# Dynamic few-shot prompting

What we do in this notebook:

1. Load synthetic data and embedding (generate with `model_name`).
2. Define a function for dynamic few-shot prompting (i.e., dynamically select few-shot examples based on input similarity).
3. Generate a response using `gp3-3.5-turbo` model.
4. Compare the responses with and without dynamic few-shot prompting.

In [None]:
import numpy as np

## aaaaa

## Cosine similarity

The **cosine similarity** between two vectors A and B is calculated as:

$$
\text{cosine\_similarity}(A,B) = \frac{A \cdot B}{\lVert A \rVert \lVert B \rVert}
$$

Where:

- $A \cdot B$ is the dot product of vectors $A$ and $B$.
- $\lVert A \rVert$ and $\lVert B \rVert$ are the Euclidean norms of vectors $A$ and $B$.

In [None]:
def cosine_similarity(vec1: np.ndarray, vec2: np.ndarray) -> np.float64:
    """Compute the cosine similarity between two vectors."""
    dot_product = np.dot(vec1, vec2)
    norm_vec1 = np.linalg.norm(vec1)
    norm_vec2 = np.linalg.norm(vec2)
    return dot_product / (norm_vec1 * norm_vec2)

In [None]:
v1 = np.array([1, 2, 3])
v2 = np.array([4, 5, 6])
cos_sim = cosine_similarity(v1, v2)
print(f"Cosine Similarity: {cos_sim}")
print(f"type: {type(cos_sim)}")

In [None]:
input_text_1 = "These are not the droids you are looking for"
input_text_2 = "This is an example to test the function"
input_text_3 = "This sentence is used as example to test the function"
input_embedding_1 = get_embedding(text=input_text_1, model=emb_model_name)
input_embedding_2 = get_embedding(text=input_text_2, model=emb_model_name)
input_embedding_3 = get_embedding(text=input_text_3, model=emb_model_name)

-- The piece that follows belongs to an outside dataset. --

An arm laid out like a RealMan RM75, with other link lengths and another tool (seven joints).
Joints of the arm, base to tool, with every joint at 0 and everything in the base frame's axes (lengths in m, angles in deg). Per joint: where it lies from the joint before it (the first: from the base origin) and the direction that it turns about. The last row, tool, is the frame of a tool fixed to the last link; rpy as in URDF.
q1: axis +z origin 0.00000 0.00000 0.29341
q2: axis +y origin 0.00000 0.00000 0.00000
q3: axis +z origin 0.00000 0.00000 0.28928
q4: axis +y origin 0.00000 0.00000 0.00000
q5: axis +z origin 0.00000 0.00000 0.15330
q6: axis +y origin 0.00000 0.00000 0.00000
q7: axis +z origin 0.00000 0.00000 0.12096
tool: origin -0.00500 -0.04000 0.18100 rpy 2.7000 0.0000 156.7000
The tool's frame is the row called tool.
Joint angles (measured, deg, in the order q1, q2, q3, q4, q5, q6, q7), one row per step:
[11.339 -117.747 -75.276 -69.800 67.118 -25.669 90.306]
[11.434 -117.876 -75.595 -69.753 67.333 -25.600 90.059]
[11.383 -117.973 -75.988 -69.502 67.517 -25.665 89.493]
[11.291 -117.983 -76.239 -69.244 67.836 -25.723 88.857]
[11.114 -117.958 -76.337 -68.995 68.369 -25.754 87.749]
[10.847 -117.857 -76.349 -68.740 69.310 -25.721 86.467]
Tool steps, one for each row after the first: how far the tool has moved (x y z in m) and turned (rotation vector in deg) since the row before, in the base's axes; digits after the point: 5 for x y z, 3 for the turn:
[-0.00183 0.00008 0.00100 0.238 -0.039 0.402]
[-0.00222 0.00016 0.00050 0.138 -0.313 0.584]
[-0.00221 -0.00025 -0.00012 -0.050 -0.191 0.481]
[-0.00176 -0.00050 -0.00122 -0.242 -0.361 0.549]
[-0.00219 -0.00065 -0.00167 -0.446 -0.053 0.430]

print(f"1 vs. 2 = {cosine_similarity(input_embedding_1, input_embedding_2)}")
print(f"1 vs. 3 = {cosine_similarity(input_embedding_1, input_embedding_3)}")
print(f"2 vs. 3 = {cosine_similarity(input_embedding_2, input_embedding_3)}")

## Select closest examples

In [None]:
def select_examples(input_text:str, examples:list , example_embeddings: list, emb_model_name:str, num_examples:int=3):
    """
    Select the most relevant few-shot examples based on cosine similarity.
    """
    input_embedding = get_embedding(text=input_text, model=emb_model_name)

    # TODO: THIS MUST BE CHANGED TO AN EMBEDDING DATABASE     
    similarities = [cosine_similarity(input_embedding, np.array(embedding)) for embedding in example_embeddings]
    selected_indices = np.argsort(similarities)[-num_examples:][::-1]
    return [examples[i] for i in selected_indices]

In [None]:
input_text = "You're so dumb, no wonder we can't have a conversation!"
input_embedding = get_embedding(text=input_text, model=emb_model_name)

In [None]:
select_examples(
    input_text=input_text,
    examples=syn_data_gpt_subset,
    example_embeddings=embeddings_gpt,
    emb_model_name=emb_model_name,
    num_examples=3)